而饭桌前,澜澜的父亲正拿着收集在接电话:“哦哦,那家说是看相片觉得满意是吧?那可以的,就约个合适的时间,两个年轻人面对面接触看看呗。我们没什么特别的要求的,主要看两个小孩自己的意思了。那你先去帮我传个话,安排下见面的时间吧。”
“砰”的一声,澜澜手里冲洗着的碗摔落在了水池里,一瞬间就碎裂成了两半开来。
“天呐……”澜澜母亲在一旁低呼了一声。
澜澜撑了撑眼皮,竭力镇定的将碎片捡起,直接扔进了垃圾桶里。然后她捡起手头的盘子继续洗刷:“刚才是开小差了,没事的,手没伤着。”
知道这话是专门说给她听的,澜澜母亲撇了撇嘴,不置可否。她很少见到女儿有这种心不在焉的时候,真要说起来,可能许多年前澜澜与张天分手的时候,才有这样落寞的神色吧。她分明知道澜澜是藏了什么心事了,可是却偏偏又不能明着把话给讲出来。
自打上一次和那个洪超相亲失败之后,澜澜母亲就知道,只要澜澜心里头那根刺在一天,澜澜就会把自己继续封闭住,永远没有敞开心怀走向新生活的觉悟。她也很苦恼,几度与丈夫抱怨这件事情,可是两老思来想去,都是只能望着天花板叹气的份。
澜澜可以故步自封继续选择单身生活,可是她的父母却不会眼睁睁的看着她继续这样下去。毕竟他们年级大了,总有一天是要走的。到时候澜澜身边要是没有人相伴,就那么冷冷清清的一个人,只怕是到了地下他们也不瞑目。
想到这些,母亲就觉得很悲哀,回想澜澜这大好年华,压根就不像她的同龄人那般享受过这个世界的乐趣和自在。在殡仪馆那样的地方工作,几乎隔绝了大部分的亲友往来,几乎一眼看不到头。

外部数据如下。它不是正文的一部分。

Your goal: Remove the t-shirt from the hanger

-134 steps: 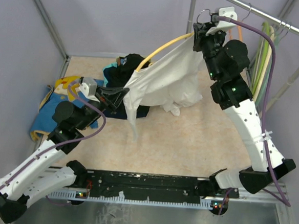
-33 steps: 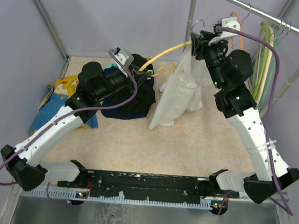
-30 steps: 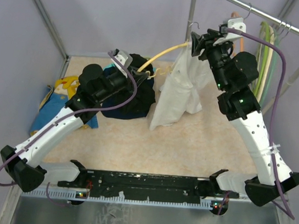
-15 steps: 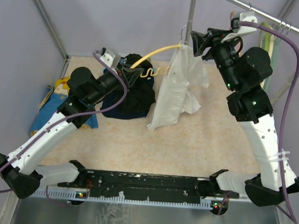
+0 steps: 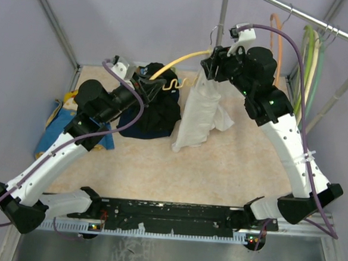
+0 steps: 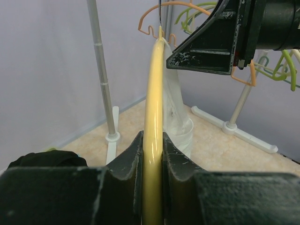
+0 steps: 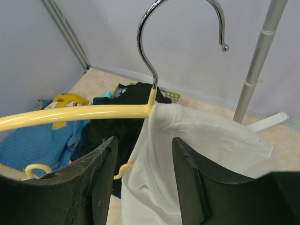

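A white t-shirt [image 5: 199,111] hangs bunched from the right half of a yellow hanger [image 5: 182,59]. The hanger's left arm is bare. My left gripper [image 5: 148,87] is shut on that bare arm; in the left wrist view the yellow bar [image 6: 152,140] runs between the closed fingers towards the shirt [image 6: 180,117]. My right gripper [image 5: 211,64] is open just beside the hanger's metal hook [image 7: 152,42]. In the right wrist view the gripper [image 7: 143,183] straddles the shirt's collar edge [image 7: 159,140] without gripping it.
A dark clothes pile [image 5: 154,108] lies under the left gripper, and blue and yellow garments [image 5: 58,125] lie at the left. A metal rail with orange and green hangers [image 5: 311,50] runs at the back right. An upright pole [image 5: 223,14] stands just behind the hook.
The left gripper let go of the shirt and took the hanger's bare arm. The right gripper swung left and down to the collar. The shirt now hangs straight down.
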### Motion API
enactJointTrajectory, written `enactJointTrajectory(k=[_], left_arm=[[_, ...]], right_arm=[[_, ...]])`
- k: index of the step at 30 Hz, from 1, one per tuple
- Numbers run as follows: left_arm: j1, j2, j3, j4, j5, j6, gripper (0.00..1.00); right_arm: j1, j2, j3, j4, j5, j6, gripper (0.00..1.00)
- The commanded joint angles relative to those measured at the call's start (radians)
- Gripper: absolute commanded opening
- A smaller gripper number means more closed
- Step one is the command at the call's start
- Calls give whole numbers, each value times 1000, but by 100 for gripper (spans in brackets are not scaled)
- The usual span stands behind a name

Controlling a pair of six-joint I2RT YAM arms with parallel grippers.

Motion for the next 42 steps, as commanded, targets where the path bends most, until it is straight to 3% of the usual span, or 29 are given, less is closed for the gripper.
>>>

普通的年轻人,或许还可以寄希望于未来,相信总是有生活美满的一天。而对于澜澜来说,似乎这种“美好”就是一种幻想出来的不切实际的幻影,很难去深究或者期盼什么。
早知道是这样,澜澜母亲宁可在当初女儿和张天分手的时候就送她出国去进修,这样好歹换个环境去生活,总能让人喘口气出来吧?天各一方,遥远的距离总是会冲淡很多事情。所有的热情、感动、伤心、矛盾、悲愤,最后能在时间流淌中消逝。
当初,她只是简单的想着,怕是澜澜这孩子太单纯,一时想不开要做出什么傻事来。因而就想着时时刻刻看着她在身边,总归是放心一些的。可是现在看来,显然是当初她考虑失策了,反而间接的把澜澜推向了另一条路上。
澜澜母亲不知道,如果时间重来一次,重新给澜澜一次选择的机会,她是不是会愿意出国念书换个环境。毕竟女儿的身心都是主观独立的,也不是一个没有情感的木偶。可是就算是无谓的内心挣扎和废话,澜澜母亲还是忍不住这样去想一遍。
“叮咚……”门铃突然响起,母亲赶忙收回思绪,步子迈向门边,省得一会再看到澜澜打破碗,怕是她心脏要受不了。
“叔叔、阿姨,你们好,这是澜澜的家吧?”门口传来了李烈清脆的声音:“我是澜澜之前的同事,我叫李烈。刚才路过这里,就想着顺便上门来拜访下打个招呼。
澜澜父亲与母亲当场愣住,说起来这么些年了,还是第一次有澜澜的同事来家里拜访。看李烈年级轻轻,气度却是不错,还有几分儒雅样子,倒是看不出来是在殡仪馆做事的。
只不过,他们从来都没听澜澜提起过有这么一个叫“李烈”的同事。他们只知道,从前有个副手小李,因为受不了殡仪馆的工作强度,没两天就跑路了。留下了一堆烂摊子给澜澜,可把女儿给害惨喽。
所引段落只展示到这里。